■ What to do: Where in the listing does the string "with" appear? Copy every line that holds it.

──────── Provided material ────────

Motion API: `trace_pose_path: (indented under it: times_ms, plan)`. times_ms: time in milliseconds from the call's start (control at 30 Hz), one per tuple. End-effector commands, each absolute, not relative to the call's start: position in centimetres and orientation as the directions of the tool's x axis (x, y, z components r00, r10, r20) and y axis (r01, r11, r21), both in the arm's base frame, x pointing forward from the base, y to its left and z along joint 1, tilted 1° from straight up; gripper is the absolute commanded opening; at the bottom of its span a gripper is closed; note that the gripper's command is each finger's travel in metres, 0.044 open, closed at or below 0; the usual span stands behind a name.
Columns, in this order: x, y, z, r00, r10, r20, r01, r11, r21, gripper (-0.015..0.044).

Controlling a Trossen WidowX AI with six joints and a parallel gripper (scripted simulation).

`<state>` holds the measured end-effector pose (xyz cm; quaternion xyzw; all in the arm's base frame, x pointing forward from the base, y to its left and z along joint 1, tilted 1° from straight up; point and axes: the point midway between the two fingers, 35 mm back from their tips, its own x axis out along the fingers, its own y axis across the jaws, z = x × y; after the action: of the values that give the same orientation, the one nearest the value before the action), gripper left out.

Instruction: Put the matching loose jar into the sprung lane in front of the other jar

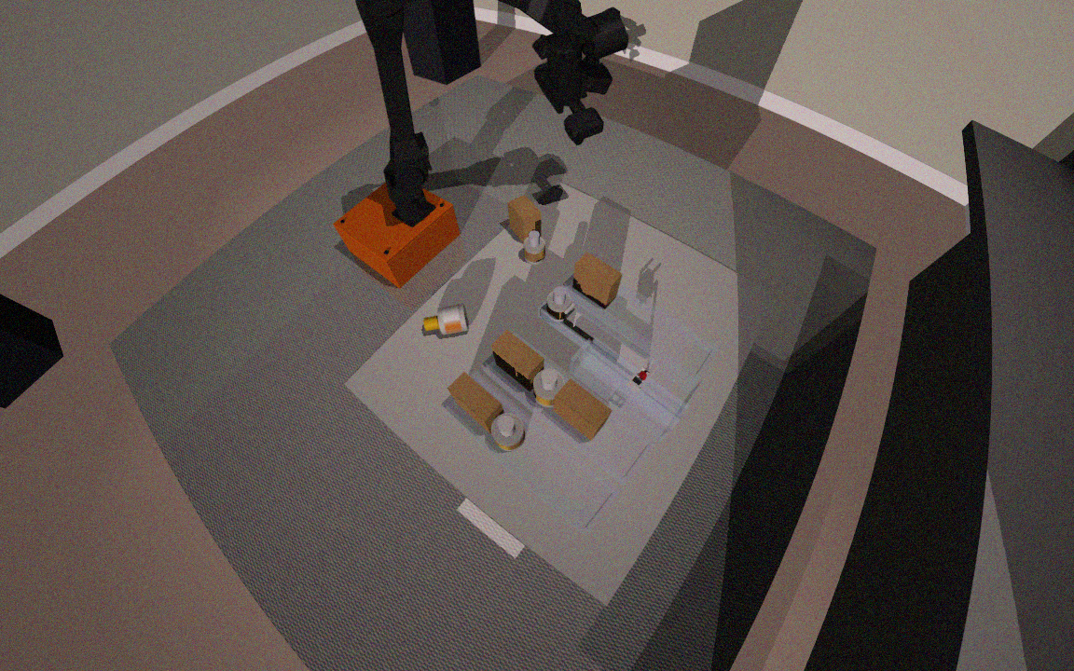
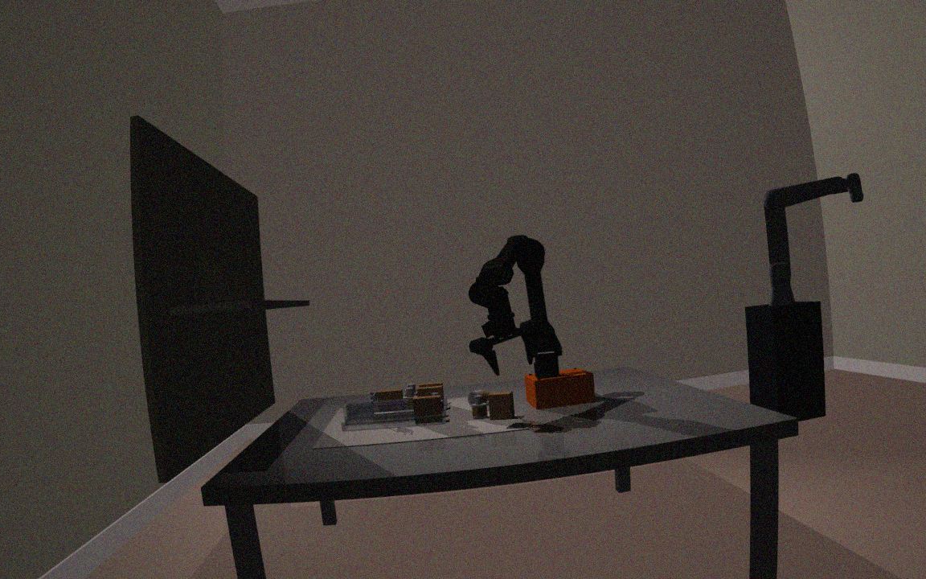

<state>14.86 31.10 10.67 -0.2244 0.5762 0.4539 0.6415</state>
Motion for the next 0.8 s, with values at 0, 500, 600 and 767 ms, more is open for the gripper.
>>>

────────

■ Result of this task:
Controlling a Trossen WidowX AI with six joints and a parallel gripper (scripted simulation).
Motion for the next 0.8 s, with values at 0, 500, 600 and 767 ms, more is open for the gripper.

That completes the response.